В стакане звякнула ложка. Мужчина отложил шитье в сторону и теперь возился с бутылками: вытирал их, изучал этикетки, проверил, запечатаны ли они. При этом не открывал, лишь смотрел и умилялся.

— Если нашему брату предстоит выбрать из двух зол, я всегда выбираю оба.

Немного позже мужчина разложил на столе стебли сельдерея и чеснока и открыл банку с холодным борщом. Девушке он протянул большую ложку. Он пыхтел и причмокивал, а его большие уши при этом тоже двигались. Время от времени он добавлял в суп немного кипятка и сметаны. Борщ был действительно вкусным, купе быстро заполнил запах сельдерея. Мужчина открыл для девушки бутылку пепси-колы.

— Надо же тебе хоть раз за всю поездку освежить рот каким-нибудь привычным вкусом. Это напиток Брежнева, и поэтому я его не пью.

Поезд прибыл в Хабаровск около полуночи. Надпись на здании вокзала была покрыта толстым слоем снега, впрочем, как и крыши стоящих на запасном пути вагонов. Девушка поспешила выйти. Ночной мороз обжигал лицо. Воздух был таким колким, что казалось, даже дышать можно с трудом. Несколько едва мерцающих желтым светом фонарей тщетно старались осветить здание вокзала. Густая ночь настолько переполняла город, что девушка готова была повернуть обратно.

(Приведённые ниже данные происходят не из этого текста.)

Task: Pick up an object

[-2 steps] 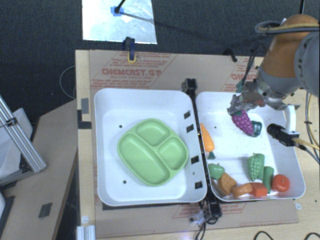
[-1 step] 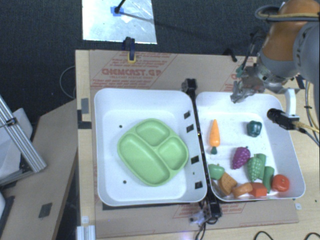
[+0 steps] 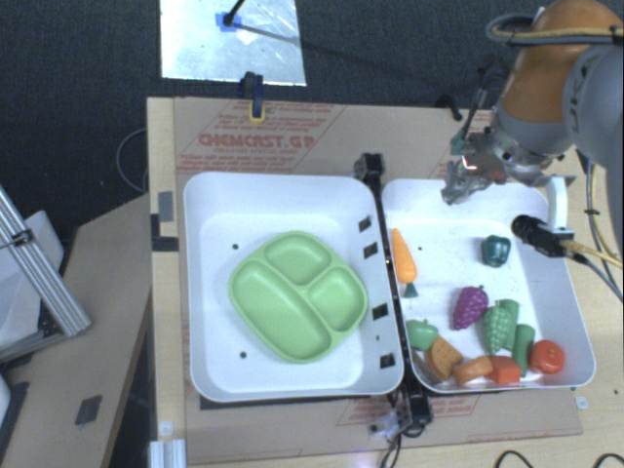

Усилием воли она толкала себя вперед и вошла наконец в здание вокзала. Внутри не было ни души, окошки касс закрыты. Из темноты на нее смотрели лишь неработающие киоски товаров в дорогу.

Девушка прошла через зал ожидания, мимо киоска с пластмассовыми ручками и блокнотами. Ей навстречу вышла толстая кошка. Она с любопытством посмотрела на девушку, повела хвостом, перепрыгнула через кучку грязного снега, принесенную с улицы сапогами пассажиров, и скрылась за киоском Союзпечати. Перед центральным входом в вокзал за целый день образовалась огромная лужа, которую ночью сковал мороз. На ее поверхности блестела ледяная корка.